For Seoul, strategic autonomy does not mean abandoning alliances. Rather, it entails re-evaluating all external relationships through the lens of national interest, ensuring that South Korea can design and execute its own priorities without being subsumed into the orbit of any single power. President Lee's approach builds on earlier initiatives like the New Southern Policy and the Indo-Pacific Strategy, but with a sharper focus on institutionalizing partnerships that are both substantive and diversified.

Summit Diplomacy and Institutional Upgrades

Since taking office in June 2025, Lee has embarked on an intensive round of summit diplomacy, including appearances at the G7, the United Nations, and the G20, as well as hosting the APEC summit in Gyeongju. These efforts aimed to restore Seoul's multilateral presence after a period of strain. The real institutional work came in 2026, with state visits to Singapore and the Philippines in March, Indonesian President Prabowo Subianto's visit to Seoul later that month, and visits to India and Vietnam in April.

Each of these relationships has been elevated to a higher tier. With Singapore, a strategic partnership established in 2025 was launched in earnest during the state visit, with Lee noting he could hardly 'understand why South Korea and Singapore had not forged a strategic partnership sooner.' With Indonesia, Seoul established a 'Special Comprehensive Strategic Partnership'—a designation it has accorded to no other country, institutionalizing a half-century of layered firsts since 1973, including the first overseas investment, first arms export, and first joint fighter-jet development.
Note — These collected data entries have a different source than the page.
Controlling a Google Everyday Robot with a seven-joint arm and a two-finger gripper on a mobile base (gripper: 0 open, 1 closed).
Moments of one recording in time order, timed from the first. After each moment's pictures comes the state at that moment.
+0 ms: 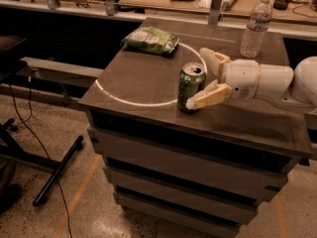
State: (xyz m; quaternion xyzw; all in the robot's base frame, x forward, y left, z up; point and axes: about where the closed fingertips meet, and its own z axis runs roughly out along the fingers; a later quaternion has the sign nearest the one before) arm 0.569 -0.086 0.916 -0.46 0.56 0.38 0.57
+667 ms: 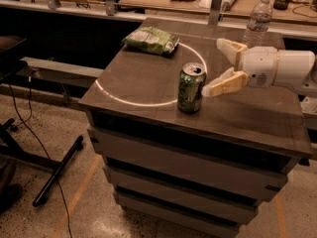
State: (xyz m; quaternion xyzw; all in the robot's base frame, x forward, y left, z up) arm 0.592 -0.128 0.931 -0.47 0.60 0.33 0.56
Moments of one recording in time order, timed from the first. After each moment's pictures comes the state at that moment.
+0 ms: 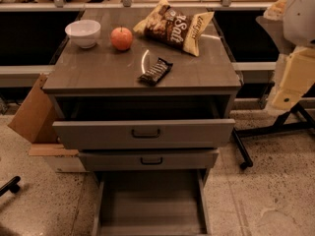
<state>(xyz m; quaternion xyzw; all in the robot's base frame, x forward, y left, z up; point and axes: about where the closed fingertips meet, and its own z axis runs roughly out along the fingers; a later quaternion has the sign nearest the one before) 0.450 -0.203 1.011 -0.62 0.75 -0.10 0.20</state>
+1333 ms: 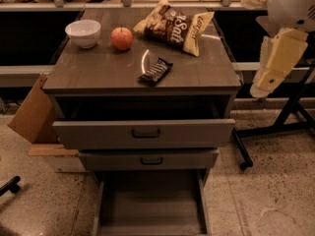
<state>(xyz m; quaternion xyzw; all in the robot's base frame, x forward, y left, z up) 0.479 -0.171 1.021 -0.67 0.70 -0.03 0.24</state>
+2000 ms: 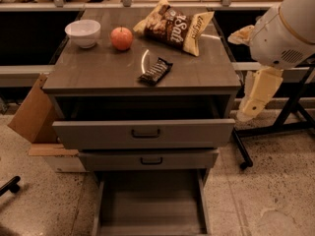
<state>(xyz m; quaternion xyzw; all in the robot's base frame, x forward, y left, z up) 0.487 -0.171 0.949 -0.67 0.71 0.01 0.23</state>
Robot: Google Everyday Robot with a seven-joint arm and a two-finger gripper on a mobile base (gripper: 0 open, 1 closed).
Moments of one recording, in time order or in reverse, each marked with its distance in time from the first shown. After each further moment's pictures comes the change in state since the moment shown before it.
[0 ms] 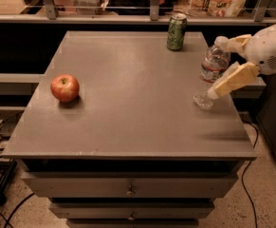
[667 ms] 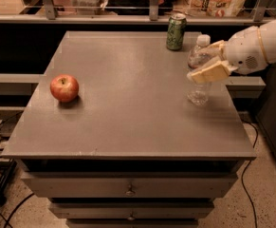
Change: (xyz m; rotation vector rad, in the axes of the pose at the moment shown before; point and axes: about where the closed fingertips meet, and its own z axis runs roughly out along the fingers) arm -0.024 0.009 0.041 -0.109 -0.073 -0.032
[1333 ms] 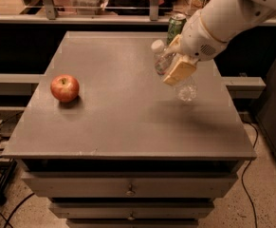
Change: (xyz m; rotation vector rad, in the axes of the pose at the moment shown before) arm -0.047 0.027 0.048 -0.056 0.338 -0.262
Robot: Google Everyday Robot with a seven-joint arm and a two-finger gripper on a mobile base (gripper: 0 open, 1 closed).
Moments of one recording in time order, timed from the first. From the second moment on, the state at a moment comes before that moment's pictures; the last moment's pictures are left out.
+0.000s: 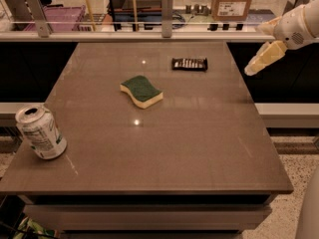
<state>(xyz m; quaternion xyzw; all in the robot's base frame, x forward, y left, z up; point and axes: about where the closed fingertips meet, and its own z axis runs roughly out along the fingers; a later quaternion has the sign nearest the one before) 0.688 -0.275 0.916 -0.52 0.76 0.10 0.37</state>
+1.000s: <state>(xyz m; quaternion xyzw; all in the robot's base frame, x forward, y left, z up) 0.725 -0.250 0.898 -0.53 0.74 0.14 0.39</state>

With the Philippines, the two countries committed to a partnership to navigate geopolitical uncertainty and global technological competition. With India, the ambition extends to a roadmap to transcend the existing Special Strategic Partnership, aiming for a relationship where both nations pledge to be 'ideal partners in realizing each other's national development visions.' Particularly telling was Lee's declaration in Vietnam that 'Vietnam's Future Is Korea's Future,' a statement underscoring the depth of the envisioned interdependence.

Diversification of Agendas

The second logic driving this pivot is the diversification of agendas to address twenty-first-century challenges. The strategic industries that will define the new economic order—semiconductors, secondary batteries, artificial intelligence, nuclear energy, shipbuilding, and defense—along with the restructuring of supply chains for critical minerals and raw materials, have moved from optional to existential. In an era of economic warfare, even great powers feel insecure, and excessive dependence on any single country now implies strategic vulnerability.
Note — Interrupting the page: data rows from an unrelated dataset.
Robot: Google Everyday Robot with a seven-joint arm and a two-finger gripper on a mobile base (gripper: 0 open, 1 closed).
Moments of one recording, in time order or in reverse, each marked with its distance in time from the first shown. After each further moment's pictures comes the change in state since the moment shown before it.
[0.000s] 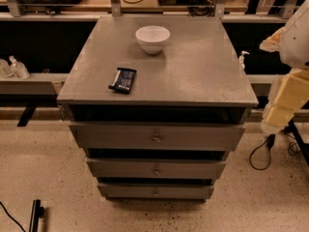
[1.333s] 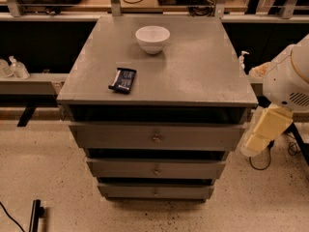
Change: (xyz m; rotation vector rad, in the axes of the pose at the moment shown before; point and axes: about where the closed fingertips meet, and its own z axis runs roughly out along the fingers) arm 0.003 0.021 0.058 0.019 -0.074 0.051
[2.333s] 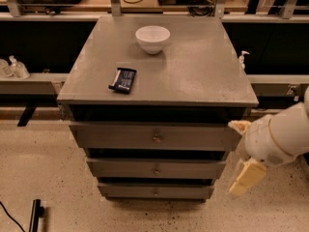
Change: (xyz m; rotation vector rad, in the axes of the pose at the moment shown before) arm 0.035 0.058 0.120 -0.154 -0.180 0.012
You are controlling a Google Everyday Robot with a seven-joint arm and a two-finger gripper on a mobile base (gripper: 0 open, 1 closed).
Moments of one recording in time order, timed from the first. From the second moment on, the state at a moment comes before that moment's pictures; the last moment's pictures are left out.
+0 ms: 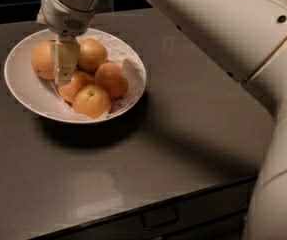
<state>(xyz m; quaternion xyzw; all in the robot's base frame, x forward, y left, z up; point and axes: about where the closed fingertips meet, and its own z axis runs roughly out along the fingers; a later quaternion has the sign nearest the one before) 0.568 0.191 0.973 -0.81 0.50 0.08 0.30</state>
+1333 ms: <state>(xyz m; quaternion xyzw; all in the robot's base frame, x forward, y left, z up) 0.588 0.207 0.950 -0.82 0.49 0.09 0.28</state>
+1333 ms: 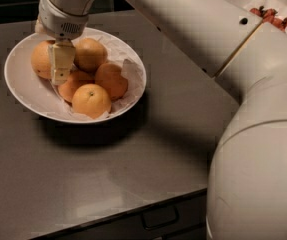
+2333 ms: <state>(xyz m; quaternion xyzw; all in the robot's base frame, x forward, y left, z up) 0.588 0.207 0.942 -0.82 0.49 0.09 0.27</state>
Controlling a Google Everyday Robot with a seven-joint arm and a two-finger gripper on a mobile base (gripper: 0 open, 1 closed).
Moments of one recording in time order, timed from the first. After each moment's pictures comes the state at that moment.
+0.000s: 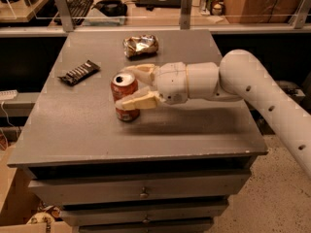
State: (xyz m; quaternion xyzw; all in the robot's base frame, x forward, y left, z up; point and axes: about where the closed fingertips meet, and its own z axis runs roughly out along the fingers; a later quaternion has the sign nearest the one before) arm 0.531 0.064 0.905 -0.58 0.49 0.38 0.53
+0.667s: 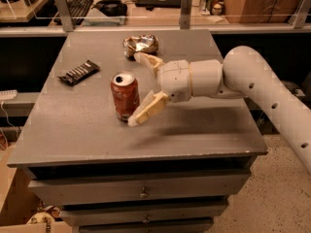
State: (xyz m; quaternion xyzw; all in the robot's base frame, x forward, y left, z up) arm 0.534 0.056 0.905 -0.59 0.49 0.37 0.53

Indonesia, the world's second-largest producer of nickel and cobalt and a supplier of LNG and coal to South Korea, occupies a decisive position in the secondary-battery and energy agenda. Vietnam, host to more than 10,000 Korean firms and South Korea's third-largest trading partner in ASEAN, is central to supply-chain diversification. These partnerships are designed to reduce dependence on any single power or region while expanding the depth and breadth of Seoul's diplomatic portfolio.

This southward pivot is not without precedent. Previous initiatives like the New Southern Policy and the Indo-Pacific Strategy promised similar lifts but fell short due to insufficient institutional foundations. The real test for Lee's administration is whether it has built the groundwork to sustain this ambition. Without that, as one analyst noted, 'ambition hardens into routine.'

The broader context includes shifts in the region's strategic landscape. As Indonesia's overflight debate and Southeast Asia's recalibration away from the US illustrate, middle powers are increasingly seeking multi-alignment. South Korea's pivot aligns with this trend, but its success will depend on whether it can translate diplomatic upgrades into tangible economic and security cooperation.

Ultimately, Lee's strategy represents a calculated bet: that by deepening ties with a heterogeneous group of partners spanning the Indian Ocean, the South China Sea, and the Western Pacific, South Korea can secure its prosperity and autonomy in a fragmented world. The coming years will reveal whether this pivot is a genuine restructuring or merely another iteration of past ambitions.